We began by asking ourselves whether a lesson gone wrong was down to the ‘skill’ or the ‘will’ of the teacher. It soon became clear that ‘will’ was the rarest answer to that question – which meant that we, as leaders, then had to point the finger back at ourselves. We had to question where the problem was rooted and how we could facilitate improvement.

So, while the teacher is the most important element in the classroom, it is our responsibility to provide the conditions under which she can be her best, all the time. We realised that our old approach of jumping over the bar forwards wasn’t doing that at all, so we knew we needed to change. We moved our focus from subject knowledge to pedagogy; from teachers and teaching to learners and learning, and from compliance to collaboration and knowledge.

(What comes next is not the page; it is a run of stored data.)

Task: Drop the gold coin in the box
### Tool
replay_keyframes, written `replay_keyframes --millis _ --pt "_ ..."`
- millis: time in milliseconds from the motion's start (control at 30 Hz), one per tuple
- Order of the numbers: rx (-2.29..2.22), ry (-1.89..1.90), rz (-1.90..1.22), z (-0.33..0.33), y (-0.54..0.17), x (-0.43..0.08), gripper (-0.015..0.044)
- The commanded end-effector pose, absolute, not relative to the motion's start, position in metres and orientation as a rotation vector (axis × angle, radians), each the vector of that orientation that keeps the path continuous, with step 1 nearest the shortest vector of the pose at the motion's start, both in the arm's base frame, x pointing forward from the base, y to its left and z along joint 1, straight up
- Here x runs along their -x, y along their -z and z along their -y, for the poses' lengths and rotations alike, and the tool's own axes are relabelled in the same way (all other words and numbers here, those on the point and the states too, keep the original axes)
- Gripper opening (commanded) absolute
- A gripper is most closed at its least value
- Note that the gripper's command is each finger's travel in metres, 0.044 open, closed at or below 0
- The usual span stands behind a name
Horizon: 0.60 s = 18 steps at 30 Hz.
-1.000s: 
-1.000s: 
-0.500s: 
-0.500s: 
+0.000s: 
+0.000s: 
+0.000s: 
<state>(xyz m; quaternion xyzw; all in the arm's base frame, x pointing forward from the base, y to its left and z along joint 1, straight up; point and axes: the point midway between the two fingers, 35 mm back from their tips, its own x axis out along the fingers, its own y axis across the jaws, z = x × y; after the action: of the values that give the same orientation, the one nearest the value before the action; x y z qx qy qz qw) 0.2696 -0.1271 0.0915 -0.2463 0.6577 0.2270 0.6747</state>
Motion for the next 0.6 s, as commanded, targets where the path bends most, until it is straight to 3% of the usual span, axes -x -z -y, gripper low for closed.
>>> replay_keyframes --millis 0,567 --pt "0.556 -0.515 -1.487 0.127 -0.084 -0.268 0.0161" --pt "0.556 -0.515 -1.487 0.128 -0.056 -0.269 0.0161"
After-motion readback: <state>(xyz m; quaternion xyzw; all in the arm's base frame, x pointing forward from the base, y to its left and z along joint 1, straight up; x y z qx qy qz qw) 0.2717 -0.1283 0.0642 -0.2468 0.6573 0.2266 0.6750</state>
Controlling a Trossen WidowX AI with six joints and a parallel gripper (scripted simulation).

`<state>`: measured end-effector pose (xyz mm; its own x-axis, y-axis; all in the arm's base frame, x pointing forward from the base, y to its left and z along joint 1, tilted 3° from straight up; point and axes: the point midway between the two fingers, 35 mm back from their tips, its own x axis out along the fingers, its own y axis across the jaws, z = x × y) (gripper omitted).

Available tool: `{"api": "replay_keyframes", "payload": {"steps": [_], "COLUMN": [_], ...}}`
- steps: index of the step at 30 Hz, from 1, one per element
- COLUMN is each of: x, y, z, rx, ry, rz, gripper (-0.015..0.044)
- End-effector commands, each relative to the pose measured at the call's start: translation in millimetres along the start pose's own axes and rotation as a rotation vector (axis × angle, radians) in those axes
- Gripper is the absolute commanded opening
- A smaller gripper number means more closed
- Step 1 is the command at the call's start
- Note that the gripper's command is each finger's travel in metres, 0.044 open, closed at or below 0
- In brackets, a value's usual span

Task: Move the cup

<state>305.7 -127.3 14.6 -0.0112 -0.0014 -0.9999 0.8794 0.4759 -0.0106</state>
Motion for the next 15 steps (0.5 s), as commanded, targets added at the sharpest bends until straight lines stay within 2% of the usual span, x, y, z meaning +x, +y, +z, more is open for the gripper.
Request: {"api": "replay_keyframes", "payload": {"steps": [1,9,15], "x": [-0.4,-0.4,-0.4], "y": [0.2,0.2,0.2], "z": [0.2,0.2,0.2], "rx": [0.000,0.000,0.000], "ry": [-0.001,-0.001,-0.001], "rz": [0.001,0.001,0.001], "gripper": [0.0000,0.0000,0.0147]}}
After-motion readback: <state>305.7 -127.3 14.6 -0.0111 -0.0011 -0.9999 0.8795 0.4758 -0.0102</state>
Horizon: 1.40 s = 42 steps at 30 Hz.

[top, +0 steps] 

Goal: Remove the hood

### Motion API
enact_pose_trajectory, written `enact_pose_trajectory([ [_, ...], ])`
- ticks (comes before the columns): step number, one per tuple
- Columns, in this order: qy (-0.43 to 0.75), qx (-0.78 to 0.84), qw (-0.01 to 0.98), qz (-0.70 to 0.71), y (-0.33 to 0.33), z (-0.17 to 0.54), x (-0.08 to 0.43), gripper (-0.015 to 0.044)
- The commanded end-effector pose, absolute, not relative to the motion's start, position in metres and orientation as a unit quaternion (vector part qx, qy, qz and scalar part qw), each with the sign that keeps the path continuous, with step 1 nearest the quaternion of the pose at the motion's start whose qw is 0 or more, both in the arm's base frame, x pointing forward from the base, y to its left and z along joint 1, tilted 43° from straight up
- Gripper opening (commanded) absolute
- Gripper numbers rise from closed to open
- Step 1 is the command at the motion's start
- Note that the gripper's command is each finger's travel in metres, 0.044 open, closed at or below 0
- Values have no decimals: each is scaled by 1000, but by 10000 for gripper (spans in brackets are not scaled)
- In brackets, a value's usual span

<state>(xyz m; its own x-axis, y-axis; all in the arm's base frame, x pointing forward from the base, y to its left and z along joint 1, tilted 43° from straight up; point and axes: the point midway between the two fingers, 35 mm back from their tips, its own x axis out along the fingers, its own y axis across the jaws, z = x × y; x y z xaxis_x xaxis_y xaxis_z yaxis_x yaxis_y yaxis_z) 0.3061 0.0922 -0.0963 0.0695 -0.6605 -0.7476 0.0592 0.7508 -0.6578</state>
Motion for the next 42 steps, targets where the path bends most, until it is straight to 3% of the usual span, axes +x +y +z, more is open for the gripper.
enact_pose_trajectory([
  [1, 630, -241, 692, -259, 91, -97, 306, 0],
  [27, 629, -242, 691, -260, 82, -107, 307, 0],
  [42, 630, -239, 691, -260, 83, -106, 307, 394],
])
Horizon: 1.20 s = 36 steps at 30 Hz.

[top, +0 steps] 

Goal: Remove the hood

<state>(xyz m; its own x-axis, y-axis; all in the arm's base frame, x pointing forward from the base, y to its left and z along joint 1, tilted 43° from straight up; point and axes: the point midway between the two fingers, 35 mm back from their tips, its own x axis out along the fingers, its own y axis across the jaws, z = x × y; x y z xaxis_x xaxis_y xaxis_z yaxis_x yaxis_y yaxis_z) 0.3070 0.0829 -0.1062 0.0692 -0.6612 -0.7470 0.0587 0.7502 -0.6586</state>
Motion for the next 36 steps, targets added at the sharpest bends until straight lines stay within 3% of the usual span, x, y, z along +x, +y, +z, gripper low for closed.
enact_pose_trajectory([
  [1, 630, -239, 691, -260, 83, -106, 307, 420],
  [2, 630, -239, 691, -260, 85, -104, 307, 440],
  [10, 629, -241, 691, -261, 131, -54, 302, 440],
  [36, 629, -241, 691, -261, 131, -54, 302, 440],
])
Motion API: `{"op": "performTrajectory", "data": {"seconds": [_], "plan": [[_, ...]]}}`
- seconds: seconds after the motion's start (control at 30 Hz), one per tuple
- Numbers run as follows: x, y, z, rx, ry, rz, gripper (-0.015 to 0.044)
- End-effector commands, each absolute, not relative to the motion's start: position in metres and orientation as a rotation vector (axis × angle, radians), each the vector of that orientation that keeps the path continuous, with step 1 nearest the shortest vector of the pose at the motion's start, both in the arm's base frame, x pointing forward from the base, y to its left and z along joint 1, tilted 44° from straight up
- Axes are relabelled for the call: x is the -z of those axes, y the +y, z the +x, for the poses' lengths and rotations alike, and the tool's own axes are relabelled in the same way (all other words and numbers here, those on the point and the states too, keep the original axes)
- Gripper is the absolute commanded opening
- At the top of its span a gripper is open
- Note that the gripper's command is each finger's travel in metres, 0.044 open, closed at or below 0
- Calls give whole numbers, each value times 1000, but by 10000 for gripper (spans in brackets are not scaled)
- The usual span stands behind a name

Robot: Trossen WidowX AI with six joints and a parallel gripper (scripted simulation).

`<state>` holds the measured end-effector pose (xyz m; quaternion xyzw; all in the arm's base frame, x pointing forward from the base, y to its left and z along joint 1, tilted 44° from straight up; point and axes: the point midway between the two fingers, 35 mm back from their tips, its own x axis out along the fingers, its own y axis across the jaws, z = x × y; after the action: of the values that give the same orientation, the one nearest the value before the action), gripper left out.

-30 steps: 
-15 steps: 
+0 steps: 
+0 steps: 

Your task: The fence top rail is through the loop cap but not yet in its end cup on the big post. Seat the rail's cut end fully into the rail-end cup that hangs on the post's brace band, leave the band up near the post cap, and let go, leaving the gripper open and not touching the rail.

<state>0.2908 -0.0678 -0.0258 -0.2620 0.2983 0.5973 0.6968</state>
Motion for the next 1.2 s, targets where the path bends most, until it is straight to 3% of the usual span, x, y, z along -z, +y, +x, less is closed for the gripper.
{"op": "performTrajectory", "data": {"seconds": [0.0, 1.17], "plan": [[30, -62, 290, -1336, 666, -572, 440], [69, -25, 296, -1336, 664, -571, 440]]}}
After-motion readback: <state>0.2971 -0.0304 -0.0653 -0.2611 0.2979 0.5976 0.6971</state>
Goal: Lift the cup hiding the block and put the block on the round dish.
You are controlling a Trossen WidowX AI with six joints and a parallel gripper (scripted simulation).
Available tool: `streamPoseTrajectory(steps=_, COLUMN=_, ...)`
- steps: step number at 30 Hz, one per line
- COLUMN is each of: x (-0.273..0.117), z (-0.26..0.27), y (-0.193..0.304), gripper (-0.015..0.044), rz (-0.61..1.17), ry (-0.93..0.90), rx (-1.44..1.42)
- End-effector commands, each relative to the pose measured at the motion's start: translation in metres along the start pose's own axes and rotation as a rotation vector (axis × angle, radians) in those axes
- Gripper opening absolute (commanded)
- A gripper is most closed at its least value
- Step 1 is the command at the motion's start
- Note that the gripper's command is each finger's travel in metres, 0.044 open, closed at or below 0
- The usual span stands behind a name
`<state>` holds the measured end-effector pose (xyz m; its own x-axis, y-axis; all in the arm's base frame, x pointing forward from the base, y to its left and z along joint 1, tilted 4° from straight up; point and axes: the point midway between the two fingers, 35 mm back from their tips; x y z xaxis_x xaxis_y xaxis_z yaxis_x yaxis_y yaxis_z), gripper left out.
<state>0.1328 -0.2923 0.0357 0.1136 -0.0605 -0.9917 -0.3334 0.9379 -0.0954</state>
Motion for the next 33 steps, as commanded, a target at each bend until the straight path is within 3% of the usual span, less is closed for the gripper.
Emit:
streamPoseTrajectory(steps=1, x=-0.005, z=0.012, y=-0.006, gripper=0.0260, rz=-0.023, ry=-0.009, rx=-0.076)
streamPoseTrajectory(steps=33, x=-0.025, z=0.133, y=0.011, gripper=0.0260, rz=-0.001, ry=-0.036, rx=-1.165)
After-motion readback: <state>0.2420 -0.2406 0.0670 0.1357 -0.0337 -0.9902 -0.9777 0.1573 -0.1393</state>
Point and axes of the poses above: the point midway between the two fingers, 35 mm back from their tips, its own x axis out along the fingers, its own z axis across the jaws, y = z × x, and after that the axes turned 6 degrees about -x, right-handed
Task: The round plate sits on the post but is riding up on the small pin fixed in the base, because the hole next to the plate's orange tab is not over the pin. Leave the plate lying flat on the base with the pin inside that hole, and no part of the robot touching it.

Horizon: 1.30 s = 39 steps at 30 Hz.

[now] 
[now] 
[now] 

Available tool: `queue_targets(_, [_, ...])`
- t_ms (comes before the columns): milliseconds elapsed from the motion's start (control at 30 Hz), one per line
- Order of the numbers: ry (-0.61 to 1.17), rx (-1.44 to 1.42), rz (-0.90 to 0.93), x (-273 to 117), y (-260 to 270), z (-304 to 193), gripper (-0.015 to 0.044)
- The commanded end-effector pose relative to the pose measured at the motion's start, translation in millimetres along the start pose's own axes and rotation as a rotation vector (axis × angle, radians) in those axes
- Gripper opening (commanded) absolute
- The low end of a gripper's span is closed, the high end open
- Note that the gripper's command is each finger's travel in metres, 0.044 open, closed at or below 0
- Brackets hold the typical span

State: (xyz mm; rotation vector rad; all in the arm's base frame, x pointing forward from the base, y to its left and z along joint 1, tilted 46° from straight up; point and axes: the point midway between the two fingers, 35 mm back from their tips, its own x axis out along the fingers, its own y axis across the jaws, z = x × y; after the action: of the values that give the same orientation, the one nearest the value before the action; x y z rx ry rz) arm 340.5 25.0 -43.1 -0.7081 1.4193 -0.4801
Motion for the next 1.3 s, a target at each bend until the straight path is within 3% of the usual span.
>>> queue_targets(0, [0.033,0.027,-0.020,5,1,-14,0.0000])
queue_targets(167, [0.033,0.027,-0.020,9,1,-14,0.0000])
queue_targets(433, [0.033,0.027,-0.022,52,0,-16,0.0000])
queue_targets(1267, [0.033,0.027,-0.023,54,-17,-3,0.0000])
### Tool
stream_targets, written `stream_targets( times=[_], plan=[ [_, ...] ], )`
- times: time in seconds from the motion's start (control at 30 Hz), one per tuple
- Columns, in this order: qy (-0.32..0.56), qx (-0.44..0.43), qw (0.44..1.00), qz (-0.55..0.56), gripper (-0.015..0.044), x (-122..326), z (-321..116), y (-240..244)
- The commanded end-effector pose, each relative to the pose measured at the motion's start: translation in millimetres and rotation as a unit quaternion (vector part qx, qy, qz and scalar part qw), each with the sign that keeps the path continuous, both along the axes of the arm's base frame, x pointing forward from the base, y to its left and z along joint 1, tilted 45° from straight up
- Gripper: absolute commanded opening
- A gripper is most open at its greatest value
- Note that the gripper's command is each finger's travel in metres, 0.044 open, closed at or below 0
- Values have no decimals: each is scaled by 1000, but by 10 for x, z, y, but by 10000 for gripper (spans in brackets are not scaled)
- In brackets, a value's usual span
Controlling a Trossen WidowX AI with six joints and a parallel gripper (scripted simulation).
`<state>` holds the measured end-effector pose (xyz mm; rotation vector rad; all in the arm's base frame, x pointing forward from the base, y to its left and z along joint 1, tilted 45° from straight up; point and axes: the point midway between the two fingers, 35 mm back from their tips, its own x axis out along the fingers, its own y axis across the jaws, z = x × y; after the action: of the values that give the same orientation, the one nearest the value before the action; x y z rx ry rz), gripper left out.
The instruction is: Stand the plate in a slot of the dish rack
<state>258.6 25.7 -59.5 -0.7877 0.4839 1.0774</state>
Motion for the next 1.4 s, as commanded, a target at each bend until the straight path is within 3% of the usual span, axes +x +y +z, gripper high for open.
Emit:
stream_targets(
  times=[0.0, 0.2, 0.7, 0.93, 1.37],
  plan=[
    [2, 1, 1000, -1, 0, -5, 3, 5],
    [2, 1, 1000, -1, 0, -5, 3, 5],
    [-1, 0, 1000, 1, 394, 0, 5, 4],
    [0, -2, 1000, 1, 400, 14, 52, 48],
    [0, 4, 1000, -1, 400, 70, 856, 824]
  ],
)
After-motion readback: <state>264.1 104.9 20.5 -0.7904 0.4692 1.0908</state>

It may sound a little semantic, but the difference between ‘What do I want to teach?’ and ‘What do I want them to learn?’ can be what truly reshapes a school’s culture. While the former places the responsibility and accountability solely on the teacher, the latter makes us all stewards of each and every child.

A focus on pedagogy

This change transformed our staff meetings into enquiry sessions, and created a culture of productive failure instead of a fear of failure.

We moved away from subject knowledge and examined pedagogy, beginning by investing heavily in resources for the new curriculum that levied the burden of content, allowing the team to focus on how learners learn best and what the teacher’s role was in that new paradigm.

We devised planning and assessment tools to support the transition to the new curriculum and spent enquiry sessions looking at the most relevant and recent research about various topics. Together as a staff, we engaged with and reflected on best practice and the types of learning and teaching we wanted to see in the school.

Creating tight systems and continuity between classes was easy when we were all on the same page ‒ a page we collectively created.